▶ [What needs to be done] Scan the records below and say how many lines include the word "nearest", giving no other text.

== Records for this exercise ==

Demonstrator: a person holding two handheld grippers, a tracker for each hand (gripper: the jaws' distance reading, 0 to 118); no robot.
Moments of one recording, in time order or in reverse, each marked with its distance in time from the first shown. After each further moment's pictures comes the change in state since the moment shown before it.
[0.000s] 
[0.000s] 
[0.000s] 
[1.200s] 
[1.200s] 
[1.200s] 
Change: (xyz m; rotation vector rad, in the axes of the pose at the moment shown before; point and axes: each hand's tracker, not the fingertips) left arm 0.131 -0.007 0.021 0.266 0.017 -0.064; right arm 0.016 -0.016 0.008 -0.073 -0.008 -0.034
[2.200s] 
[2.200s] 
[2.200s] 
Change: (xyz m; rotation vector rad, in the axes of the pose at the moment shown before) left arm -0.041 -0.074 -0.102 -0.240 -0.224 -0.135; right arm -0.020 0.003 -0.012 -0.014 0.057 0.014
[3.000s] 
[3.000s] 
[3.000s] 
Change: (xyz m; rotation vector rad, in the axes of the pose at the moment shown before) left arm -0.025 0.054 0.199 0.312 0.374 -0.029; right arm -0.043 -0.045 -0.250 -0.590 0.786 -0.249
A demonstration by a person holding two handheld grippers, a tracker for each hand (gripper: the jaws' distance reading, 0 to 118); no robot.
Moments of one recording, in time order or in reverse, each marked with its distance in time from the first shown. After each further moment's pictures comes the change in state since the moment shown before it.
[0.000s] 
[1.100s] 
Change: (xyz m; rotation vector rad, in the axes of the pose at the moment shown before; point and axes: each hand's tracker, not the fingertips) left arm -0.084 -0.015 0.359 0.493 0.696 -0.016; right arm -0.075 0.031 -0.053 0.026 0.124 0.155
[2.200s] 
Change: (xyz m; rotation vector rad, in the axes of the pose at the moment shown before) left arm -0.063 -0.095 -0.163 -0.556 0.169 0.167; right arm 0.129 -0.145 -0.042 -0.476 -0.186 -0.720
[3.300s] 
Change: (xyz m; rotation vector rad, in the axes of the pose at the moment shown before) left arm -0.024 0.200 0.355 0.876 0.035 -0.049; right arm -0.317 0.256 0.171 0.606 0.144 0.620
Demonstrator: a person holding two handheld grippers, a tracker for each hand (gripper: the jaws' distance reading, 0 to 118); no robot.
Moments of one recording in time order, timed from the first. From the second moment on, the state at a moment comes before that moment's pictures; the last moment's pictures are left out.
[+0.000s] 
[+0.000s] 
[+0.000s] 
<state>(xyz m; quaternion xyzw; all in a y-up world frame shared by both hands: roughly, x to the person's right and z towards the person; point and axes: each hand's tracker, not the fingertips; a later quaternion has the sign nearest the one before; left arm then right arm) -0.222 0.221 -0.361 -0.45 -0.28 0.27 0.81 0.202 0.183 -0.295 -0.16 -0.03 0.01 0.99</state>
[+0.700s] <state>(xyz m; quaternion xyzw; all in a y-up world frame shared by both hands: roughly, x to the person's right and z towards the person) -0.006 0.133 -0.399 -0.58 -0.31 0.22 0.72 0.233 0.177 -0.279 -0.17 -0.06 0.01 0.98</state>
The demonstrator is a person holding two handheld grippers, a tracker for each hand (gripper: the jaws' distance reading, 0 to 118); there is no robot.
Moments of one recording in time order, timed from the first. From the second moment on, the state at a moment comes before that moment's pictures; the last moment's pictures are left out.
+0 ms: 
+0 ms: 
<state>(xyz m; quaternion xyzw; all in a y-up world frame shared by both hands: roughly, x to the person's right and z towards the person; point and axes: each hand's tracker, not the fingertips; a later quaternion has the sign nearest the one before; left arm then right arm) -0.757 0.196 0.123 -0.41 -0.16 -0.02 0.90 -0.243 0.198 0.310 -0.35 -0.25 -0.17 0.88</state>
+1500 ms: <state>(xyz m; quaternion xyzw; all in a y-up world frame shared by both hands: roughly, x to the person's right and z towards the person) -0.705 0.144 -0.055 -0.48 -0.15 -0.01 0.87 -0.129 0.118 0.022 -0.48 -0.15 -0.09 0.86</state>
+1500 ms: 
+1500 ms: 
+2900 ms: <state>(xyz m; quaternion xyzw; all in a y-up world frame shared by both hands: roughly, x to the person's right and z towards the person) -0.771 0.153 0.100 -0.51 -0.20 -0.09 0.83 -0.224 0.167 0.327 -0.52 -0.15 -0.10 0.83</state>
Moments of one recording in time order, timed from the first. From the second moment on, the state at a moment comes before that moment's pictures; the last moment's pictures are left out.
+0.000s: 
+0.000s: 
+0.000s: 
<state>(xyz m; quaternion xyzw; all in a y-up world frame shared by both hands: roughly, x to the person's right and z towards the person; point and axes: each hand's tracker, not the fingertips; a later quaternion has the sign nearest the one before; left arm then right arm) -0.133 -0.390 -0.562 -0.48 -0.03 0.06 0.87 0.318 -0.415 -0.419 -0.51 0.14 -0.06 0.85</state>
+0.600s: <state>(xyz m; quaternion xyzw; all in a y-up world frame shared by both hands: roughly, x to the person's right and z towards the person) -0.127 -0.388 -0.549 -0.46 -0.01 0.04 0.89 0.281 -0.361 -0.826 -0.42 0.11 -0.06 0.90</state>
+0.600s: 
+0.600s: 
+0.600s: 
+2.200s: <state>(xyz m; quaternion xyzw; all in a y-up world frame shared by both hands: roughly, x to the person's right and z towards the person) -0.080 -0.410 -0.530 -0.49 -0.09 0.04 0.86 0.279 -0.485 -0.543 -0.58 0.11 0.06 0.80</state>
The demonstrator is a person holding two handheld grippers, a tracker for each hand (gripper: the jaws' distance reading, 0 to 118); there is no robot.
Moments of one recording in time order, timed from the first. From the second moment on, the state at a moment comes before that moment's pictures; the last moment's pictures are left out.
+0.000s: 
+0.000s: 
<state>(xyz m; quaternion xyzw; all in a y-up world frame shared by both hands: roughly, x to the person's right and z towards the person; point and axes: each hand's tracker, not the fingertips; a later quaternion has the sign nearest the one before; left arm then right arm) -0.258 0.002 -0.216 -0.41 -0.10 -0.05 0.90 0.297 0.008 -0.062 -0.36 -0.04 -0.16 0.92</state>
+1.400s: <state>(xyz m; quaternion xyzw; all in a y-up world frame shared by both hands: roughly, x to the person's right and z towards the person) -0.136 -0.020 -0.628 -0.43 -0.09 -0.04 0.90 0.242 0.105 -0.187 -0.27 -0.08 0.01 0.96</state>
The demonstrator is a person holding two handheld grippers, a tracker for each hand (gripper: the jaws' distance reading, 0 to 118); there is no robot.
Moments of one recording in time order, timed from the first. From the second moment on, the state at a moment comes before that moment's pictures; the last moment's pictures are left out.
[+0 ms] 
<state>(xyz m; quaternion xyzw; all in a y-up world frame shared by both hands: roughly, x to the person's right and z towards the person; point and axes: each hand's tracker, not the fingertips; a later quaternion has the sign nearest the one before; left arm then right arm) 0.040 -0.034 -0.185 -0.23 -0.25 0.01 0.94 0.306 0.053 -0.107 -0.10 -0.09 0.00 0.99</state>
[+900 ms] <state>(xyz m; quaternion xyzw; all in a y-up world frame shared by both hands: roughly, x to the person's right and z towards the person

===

▶ [Solved problem] 5